→ Task objective: Type out every line below exactly as it reads.

Task data Start Marker

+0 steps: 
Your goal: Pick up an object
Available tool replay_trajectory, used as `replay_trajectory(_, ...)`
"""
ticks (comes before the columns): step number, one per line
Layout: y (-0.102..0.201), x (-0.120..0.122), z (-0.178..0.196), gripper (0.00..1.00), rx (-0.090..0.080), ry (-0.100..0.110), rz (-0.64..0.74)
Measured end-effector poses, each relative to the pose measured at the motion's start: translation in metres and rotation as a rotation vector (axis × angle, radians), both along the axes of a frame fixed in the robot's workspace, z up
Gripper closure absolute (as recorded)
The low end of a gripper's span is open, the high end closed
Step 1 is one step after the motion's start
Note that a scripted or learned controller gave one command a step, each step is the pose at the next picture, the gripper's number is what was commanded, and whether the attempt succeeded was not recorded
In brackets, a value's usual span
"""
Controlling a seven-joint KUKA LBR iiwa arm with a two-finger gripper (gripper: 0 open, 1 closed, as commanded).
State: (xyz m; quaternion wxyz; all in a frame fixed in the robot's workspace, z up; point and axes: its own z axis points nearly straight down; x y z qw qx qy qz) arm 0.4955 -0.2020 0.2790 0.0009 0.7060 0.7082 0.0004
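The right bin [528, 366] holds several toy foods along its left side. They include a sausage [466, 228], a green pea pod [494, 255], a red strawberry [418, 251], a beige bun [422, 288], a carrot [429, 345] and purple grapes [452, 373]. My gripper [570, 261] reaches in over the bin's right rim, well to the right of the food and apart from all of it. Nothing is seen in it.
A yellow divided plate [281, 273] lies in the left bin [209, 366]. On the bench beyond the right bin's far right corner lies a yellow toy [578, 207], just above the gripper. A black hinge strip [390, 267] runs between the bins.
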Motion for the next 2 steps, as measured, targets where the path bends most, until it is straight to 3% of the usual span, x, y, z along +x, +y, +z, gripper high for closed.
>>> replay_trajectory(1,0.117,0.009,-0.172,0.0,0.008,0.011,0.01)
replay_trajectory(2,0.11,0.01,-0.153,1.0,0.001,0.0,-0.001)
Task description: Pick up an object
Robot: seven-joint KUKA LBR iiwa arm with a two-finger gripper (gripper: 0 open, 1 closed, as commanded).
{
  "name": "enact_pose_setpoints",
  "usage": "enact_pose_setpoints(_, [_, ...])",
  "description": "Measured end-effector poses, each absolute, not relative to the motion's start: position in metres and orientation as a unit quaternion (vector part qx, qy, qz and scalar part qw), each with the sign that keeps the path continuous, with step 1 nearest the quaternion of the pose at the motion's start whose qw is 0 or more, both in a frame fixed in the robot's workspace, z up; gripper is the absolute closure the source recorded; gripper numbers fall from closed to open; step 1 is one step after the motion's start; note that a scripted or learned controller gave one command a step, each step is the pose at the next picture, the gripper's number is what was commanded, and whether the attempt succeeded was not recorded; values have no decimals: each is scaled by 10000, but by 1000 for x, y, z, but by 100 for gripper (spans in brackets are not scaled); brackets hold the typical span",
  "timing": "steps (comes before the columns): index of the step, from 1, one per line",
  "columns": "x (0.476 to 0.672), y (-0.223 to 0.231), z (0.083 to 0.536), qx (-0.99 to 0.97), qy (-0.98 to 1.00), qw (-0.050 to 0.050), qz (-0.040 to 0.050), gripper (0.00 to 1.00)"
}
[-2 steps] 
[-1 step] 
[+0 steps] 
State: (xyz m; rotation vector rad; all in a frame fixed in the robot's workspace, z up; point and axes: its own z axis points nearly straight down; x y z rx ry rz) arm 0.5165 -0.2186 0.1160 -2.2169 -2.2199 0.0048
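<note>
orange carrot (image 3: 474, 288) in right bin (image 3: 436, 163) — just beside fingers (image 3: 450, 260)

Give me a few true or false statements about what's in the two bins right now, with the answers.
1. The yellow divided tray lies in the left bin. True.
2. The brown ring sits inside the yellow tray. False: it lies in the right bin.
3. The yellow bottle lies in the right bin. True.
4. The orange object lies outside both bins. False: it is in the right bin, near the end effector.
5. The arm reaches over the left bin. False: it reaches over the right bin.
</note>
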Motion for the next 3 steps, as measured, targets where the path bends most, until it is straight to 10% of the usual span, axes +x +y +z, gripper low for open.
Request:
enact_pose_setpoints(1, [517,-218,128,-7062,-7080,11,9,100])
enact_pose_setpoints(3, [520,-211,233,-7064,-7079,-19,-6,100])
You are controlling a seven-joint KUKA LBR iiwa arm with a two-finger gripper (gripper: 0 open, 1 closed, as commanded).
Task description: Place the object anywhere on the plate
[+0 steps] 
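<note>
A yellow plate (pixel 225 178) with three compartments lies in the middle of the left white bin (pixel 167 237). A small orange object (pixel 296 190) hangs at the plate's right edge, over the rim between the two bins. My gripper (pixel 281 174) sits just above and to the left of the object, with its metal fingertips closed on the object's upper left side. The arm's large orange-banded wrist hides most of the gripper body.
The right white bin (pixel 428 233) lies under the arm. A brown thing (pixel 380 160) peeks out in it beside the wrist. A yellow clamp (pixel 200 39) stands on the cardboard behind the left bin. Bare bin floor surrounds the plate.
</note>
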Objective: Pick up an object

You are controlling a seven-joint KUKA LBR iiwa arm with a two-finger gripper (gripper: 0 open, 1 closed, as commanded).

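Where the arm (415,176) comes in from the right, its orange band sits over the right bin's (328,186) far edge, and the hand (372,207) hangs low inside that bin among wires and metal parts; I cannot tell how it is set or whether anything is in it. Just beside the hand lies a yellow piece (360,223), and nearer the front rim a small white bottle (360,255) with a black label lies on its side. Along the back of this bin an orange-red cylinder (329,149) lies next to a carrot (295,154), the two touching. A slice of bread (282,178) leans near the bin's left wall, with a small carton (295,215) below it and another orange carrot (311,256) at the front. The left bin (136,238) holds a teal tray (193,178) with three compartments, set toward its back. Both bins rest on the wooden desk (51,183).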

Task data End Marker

→ Answer section:
+0 steps: 
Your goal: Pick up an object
Available tool replay_trajectory, used as `replay_trajectory(_, ...)`
"""
ticks (comes before the columns): step number, one per line
Layout: y (-0.102..0.201), x (-0.120..0.122), z (-0.178..0.196), gripper (0.00..1.00), rx (-0.090..0.080), ry (-0.100..0.110), rz (-0.64..0.74)
Measured end-effector poses, each relative to the pose measured at the motion's start: translation in metres and rotation as a rotation vector (axis × angle, radians), both along the axes of a frame fixed in the robot's workspace, z up
Gripper closure absolute (as recorded)
The low end of a gripper's span is open, the high end closed
Step 1 is one step after the motion's start
Note that a scripted or learned controller gave one command a step, each step is the pose at the next picture, the gripper's number is what was commanded, and whether the attempt succeeded was not recorded
In brackets, a value's usual span
"""
Controlling a seven-joint KUKA LBR iiwa arm with a two-finger gripper (gripper: 0 open, 1 closed, as commanded).
State: (xyz m; quaternion wxyz; all in a frame fixed in the robot's workspace, z up; point and axes: its own z axis points nearly straight down; x y z qw qx qy qz) arm 0.4955 -0.2020 0.2790 0.0009 0.7060 0.7082 0.0004
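The right bin [528, 366] holds several toy foods along its left side. They include a sausage [466, 228], a green pea pod [494, 255], a red strawberry [418, 251], a beige bun [422, 288], a carrot [429, 345] and purple grapes [452, 373]. My gripper [570, 261] reaches in over the bin's right rim, well to the right of the food and apart from all of it. Nothing is seen in it.
A yellow divided plate [281, 273] lies in the left bin [209, 366]. On the bench beyond the right bin's far right corner lies a yellow toy [578, 207], just above the gripper. A black hinge strip [390, 267] runs between the bins.
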Motion for the next 2 steps, as measured, targets where the path bends most, until it is straight to 3% of the usual span, x, y, z along +x, +y, +z, gripper high for closed.
>>> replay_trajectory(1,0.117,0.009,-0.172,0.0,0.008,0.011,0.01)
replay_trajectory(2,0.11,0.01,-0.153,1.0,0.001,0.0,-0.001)
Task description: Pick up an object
Robot: seven-joint KUKA LBR iiwa arm with a two-finger gripper (gripper: 0 open, 1 closed, as commanded).
{
  "name": "enact_pose_setpoints",
  "usage": "enact_pose_setpoints(_, [_, ...])",
  "description": "Measured end-effector poses, each absolute, not relative to the motion's start: position in metres and orientation as a unit quaternion (vector part qx, qy, qz and scalar part qw), each with the sign that keeps the path continuous, with step 1 nearest the quaternion of the pose at the motion's start whose qw is 0 or more, both in a frame fixed in the robot's workspace, z up; gripper is the absolute closure the source recorded; gripper numbers fall from closed to open; step 1 is one step after the motion's start; note that a scripted or learned controller gave one command a step, each step is the pose at the next picture, the gripper's number is what was commanded, and whether the attempt succeeded was not recorded; values have no decimals: each is scaled by 10000, but by 1000 for x, y, z, but by 100 for gripper (spans in brackets are not scaled); brackets hold the typical span",
  "timing": "steps (comes before the columns): index of the step, from 1, one per line",
  "columns": "x (0.476 to 0.672), y (-0.223 to 0.231), z (0.083 to 0.536), qx (-0.99 to 0.97), qy (-0.98 to 1.00), qw (-0.050 to 0.050), qz (-0.040 to 0.050), gripper (0.00 to 1.00)"
}
[-2 steps] 
[-1 step] 
[+0 steps] 
State: (xyz m; rotation vector rad; all in a frame fixed in the robot's workspace, z up; point and axes: its own z axis points nearly straight down; x y z rx ry rz) arm 0.5165 -0.2186 0.1160 -2.2169 -2.2199 0.0048
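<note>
orange carrot (image 3: 474, 288) in right bin (image 3: 436, 163) — just beside fingers (image 3: 450, 260)

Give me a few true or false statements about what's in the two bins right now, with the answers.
1. The yellow divided tray lies in the left bin. True.
2. The brown ring sits inside the yellow tray. False: it lies in the right bin.
3. The yellow bottle lies in the right bin. True.
4. The orange object lies outside both bins. False: it is in the right bin, near the end effector.
5. The arm reaches over the left bin. False: it reaches over the right bin.
</note>
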Motion for the next 3 steps, as measured, targets where the path bends most, until it is straight to 10% of the usual span, axes +x +y +z, gripper low for open.
Request:
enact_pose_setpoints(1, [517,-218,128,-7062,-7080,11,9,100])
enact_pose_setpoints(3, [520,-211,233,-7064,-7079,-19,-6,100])
You are controlling a seven-joint KUKA LBR iiwa arm with a two-finger gripper (gripper: 0 open, 1 closed, as commanded).
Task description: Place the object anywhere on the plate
[+0 steps] 
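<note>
A yellow plate (pixel 225 178) with three compartments lies in the middle of the left white bin (pixel 167 237). A small orange object (pixel 296 190) hangs at the plate's right edge, over the rim between the two bins. My gripper (pixel 281 174) sits just above and to the left of the object, with its metal fingertips closed on the object's upper left side. The arm's large orange-banded wrist hides most of the gripper body.
The right white bin (pixel 428 233) lies under the arm. A brown thing (pixel 380 160) peeks out in it beside the wrist. A yellow clamp (pixel 200 39) stands on the cardboard behind the left bin. Bare bin floor surrounds the plate.
</note>
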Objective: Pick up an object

You are controlling a seven-joint KUKA LBR iiwa arm with a two-finger gripper (gripper: 0 open, 1 closed, as commanded).

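Where the arm (415,176) comes in from the right, its orange band sits over the right bin's (328,186) far edge, and the hand (372,207) hangs low inside that bin among wires and metal parts; I cannot tell how it is set or whether anything is in it. Just beside the hand lies a yellow piece (360,223), and nearer the front rim a small white bottle (360,255) with a black label lies on its side. Along the back of this bin an orange-red cylinder (329,149) lies next to a carrot (295,154), the two touching. A slice of bread (282,178) leans near the bin's left wall, with a small carton (295,215) below it and another orange carrot (311,256) at the front. The left bin (136,238) holds a teal tray (193,178) with three compartments, set toward its back. Both bins rest on the wooden desk (51,183).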

A complete answer has now been given.